Nevertheless, the gross dividend column is more interesting for investors. This includes those valuable imputation credits. Again, a simple survey indicates a choice of 20 stocks yielding 9% plus.

The high fliers include:

* NZ Refining (19.5%),

* Capital Properties (11.3%),

* Horizon (11.1%),

* Kirkcaldies (10.1%),

* National Property (11%),

* PGG (11.7%),

* Renaissance (13.6%),

* Restaurant Brands (11.4%), and

* Wrightson (13%).

Interestingly, it would be erroneous to assume dividend stocks do not enjoy capital appreciation. The power sector has done well. For example, Powerco listed at $1.20c but is now worth $1.80 and has a gross yield of 9.6%.

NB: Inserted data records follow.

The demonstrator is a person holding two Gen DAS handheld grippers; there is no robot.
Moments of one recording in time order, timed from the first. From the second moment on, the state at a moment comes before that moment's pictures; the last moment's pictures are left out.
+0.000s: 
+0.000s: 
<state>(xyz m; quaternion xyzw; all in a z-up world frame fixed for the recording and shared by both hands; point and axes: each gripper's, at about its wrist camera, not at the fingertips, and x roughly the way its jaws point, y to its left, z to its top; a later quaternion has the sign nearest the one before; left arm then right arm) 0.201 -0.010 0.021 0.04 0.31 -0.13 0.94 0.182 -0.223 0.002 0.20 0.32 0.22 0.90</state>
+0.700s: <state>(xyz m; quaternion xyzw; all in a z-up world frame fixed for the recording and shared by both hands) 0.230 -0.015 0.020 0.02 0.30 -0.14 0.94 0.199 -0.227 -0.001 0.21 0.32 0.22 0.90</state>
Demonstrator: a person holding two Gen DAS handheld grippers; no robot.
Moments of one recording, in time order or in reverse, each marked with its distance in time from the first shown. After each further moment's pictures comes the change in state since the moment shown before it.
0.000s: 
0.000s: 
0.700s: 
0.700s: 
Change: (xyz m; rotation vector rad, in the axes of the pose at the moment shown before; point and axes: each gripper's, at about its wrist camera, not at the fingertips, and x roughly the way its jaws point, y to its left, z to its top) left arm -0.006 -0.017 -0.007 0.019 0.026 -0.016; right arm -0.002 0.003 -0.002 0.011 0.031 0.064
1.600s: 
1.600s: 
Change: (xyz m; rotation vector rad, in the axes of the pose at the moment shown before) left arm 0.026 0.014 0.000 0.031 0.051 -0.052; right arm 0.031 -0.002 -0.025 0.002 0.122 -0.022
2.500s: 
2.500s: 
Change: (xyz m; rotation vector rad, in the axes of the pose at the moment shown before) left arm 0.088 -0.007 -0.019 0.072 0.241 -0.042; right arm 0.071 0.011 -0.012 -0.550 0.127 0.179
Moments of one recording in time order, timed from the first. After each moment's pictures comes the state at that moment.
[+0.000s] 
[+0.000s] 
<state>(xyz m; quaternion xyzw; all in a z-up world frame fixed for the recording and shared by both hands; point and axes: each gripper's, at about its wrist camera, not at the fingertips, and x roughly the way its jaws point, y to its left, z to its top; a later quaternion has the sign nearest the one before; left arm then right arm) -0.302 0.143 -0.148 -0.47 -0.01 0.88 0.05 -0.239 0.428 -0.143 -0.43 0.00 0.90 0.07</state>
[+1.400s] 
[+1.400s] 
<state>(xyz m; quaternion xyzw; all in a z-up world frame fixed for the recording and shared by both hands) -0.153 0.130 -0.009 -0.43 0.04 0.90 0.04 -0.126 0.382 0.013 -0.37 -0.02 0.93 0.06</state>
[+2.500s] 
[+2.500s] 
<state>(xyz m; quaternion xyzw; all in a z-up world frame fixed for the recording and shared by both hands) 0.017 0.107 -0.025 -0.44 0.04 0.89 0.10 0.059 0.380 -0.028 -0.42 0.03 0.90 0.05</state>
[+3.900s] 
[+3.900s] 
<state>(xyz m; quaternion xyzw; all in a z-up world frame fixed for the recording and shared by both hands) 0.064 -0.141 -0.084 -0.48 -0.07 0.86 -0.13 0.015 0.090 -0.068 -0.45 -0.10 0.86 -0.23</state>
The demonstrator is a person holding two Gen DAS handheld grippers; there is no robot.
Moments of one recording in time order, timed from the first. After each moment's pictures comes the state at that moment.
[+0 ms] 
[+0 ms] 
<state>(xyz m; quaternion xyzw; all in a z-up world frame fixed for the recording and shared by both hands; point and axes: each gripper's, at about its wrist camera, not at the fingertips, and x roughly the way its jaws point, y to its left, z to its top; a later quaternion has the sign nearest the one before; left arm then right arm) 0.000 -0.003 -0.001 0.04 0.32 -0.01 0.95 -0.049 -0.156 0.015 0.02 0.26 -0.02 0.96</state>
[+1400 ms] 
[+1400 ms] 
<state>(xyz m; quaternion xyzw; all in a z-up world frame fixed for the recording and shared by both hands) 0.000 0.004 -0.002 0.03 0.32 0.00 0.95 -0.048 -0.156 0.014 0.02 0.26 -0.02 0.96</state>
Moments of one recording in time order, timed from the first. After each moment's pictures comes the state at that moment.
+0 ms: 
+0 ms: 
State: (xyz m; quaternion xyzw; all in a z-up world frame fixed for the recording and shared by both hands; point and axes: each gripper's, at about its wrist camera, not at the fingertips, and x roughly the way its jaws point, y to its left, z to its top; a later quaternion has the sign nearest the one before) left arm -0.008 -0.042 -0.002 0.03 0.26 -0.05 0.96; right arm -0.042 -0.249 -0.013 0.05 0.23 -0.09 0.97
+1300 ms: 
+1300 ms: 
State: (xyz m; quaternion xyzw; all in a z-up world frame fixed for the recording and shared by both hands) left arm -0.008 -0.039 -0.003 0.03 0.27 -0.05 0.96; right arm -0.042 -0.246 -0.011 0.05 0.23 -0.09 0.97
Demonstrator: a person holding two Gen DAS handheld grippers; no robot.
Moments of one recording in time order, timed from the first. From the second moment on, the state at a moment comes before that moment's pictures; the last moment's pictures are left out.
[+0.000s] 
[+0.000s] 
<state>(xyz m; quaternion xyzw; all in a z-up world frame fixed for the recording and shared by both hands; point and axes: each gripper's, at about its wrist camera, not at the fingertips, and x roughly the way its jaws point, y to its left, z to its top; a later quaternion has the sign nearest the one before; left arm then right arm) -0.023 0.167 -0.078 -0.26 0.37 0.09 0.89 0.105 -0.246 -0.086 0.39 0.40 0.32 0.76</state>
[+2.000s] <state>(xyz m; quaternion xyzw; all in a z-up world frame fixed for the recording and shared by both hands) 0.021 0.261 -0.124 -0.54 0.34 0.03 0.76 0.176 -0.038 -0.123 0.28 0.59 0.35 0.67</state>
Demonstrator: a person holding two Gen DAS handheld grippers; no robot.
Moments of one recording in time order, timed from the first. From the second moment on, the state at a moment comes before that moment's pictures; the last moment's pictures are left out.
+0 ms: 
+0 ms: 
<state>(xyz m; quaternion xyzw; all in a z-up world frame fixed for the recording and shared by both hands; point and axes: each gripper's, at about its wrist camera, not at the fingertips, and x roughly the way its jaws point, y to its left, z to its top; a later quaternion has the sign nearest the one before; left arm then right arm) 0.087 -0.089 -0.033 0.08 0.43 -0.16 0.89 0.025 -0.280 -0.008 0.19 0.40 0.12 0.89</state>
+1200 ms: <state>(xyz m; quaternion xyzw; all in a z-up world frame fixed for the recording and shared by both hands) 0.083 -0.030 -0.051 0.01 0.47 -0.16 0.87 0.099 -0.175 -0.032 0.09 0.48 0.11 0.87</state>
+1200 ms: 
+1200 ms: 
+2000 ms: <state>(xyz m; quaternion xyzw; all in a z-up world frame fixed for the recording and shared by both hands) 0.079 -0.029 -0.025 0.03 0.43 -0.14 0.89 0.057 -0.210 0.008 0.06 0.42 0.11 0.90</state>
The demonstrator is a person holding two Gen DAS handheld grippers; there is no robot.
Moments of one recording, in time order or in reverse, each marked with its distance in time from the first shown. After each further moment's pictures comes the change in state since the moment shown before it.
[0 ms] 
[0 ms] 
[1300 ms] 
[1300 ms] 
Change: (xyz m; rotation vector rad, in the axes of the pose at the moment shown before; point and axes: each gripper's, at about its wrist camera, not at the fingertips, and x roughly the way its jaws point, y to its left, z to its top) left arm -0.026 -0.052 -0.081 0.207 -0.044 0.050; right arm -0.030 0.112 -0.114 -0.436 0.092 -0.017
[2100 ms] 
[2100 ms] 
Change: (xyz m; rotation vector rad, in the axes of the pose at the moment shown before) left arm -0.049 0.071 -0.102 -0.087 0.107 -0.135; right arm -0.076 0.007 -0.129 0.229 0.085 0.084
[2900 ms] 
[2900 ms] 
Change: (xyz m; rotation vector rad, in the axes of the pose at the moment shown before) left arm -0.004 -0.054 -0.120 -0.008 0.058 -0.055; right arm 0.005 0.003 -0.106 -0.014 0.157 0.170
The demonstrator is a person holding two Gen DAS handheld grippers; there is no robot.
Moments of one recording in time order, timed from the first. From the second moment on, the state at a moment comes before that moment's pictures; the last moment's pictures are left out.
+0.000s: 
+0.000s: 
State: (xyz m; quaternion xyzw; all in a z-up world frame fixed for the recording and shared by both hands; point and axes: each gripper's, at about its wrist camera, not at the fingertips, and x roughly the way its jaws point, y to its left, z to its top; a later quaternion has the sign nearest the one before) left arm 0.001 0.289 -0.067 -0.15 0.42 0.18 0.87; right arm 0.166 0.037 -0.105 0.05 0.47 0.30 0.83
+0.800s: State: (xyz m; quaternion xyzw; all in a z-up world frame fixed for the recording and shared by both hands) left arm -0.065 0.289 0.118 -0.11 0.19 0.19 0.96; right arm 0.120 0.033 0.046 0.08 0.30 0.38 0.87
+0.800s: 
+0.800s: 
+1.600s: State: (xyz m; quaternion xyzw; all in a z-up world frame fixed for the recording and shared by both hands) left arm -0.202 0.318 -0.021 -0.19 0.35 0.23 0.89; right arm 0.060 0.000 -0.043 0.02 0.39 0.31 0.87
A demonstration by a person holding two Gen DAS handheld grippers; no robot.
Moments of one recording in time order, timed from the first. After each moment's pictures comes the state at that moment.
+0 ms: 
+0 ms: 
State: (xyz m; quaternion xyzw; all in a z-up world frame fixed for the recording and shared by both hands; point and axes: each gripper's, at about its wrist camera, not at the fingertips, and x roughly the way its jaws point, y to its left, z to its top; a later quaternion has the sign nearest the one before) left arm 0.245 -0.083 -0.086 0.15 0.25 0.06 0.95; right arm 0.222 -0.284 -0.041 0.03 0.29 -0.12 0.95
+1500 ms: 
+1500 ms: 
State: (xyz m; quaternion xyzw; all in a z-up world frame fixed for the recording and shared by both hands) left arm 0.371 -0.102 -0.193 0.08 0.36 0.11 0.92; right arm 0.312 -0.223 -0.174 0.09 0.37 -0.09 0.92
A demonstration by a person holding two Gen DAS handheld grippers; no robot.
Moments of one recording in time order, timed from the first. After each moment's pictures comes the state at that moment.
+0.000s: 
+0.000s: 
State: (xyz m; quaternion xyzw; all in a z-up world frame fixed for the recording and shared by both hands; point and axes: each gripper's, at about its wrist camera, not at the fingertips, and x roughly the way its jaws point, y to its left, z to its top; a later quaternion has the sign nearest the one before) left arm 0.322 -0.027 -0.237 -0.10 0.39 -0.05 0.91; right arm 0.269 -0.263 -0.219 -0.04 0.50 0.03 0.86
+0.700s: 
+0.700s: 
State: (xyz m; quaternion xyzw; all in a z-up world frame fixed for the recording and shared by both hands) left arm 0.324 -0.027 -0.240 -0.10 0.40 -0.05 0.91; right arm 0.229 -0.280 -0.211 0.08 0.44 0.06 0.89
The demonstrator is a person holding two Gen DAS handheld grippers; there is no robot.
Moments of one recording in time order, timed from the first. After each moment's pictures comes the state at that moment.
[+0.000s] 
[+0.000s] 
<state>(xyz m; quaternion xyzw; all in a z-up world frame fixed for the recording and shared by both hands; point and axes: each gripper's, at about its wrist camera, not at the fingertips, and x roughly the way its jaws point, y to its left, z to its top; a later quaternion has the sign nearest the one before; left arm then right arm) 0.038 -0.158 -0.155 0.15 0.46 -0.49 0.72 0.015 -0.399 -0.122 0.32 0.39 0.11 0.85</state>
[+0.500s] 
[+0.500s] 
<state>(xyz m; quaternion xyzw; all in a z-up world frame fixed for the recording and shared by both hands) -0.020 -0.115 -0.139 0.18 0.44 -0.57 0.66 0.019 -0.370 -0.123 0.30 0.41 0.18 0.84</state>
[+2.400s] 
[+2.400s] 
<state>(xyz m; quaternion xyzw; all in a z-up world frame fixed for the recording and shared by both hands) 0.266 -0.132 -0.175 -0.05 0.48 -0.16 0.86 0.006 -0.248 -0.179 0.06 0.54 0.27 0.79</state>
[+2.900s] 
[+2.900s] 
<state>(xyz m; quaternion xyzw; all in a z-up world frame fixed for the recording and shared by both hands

Investors who bought high-yielding stock at their lows in 2001 would also have fared well. Cavalier had a low in 2001 of $4.12c but now sells for $6.40c and yields 7.8%. Restaurant Brands has moved from $1.26c to $1.63 (via $2.18c) and still yields 11.4%. The stellar performer is Steel & Tube, which has moved from a low of $1.41 to $3.14 and still yields 9%. Similarly, Sky City has gone from $4.06 to $7.63 and yields 7.4%.

My guess is interest rates will fall further in sympathy with US rates. If so, investors will have a marginally greater incentive to buy equities to reap good yields. Unless world stock indices melt, there is scope for further appreciation of high-yielding New Zealand equities.

The average market-weighted gross dividend for the NZSE40 is 5.7%. This is more than double the global average of 2.3%.

The global yield is actually quite high at present, matching the early 1990s. Dividents are likely to generate a greater percentage of total equity returns in today's low-interest environment.

Globally, yields diverge immensely across industries. Tobacco yields 6%, electricity 4.6%, banks 3.8%, oil 3%. Insurance, pharmaceuticals, media, autos, hotels, etc, all yield 2% or less. Many industries yield only 1%.

Even so, yields are not necessarily dependable. There are "reliability indices," which attempt to gauge the security of prospective dividend payments by measuring growth and volatility.

The most dependable industries are banking, oil and gas, defence, insurance and pharmaceuticals. The least reliable are construction and building materials, chemicals, steel, autos and electronics.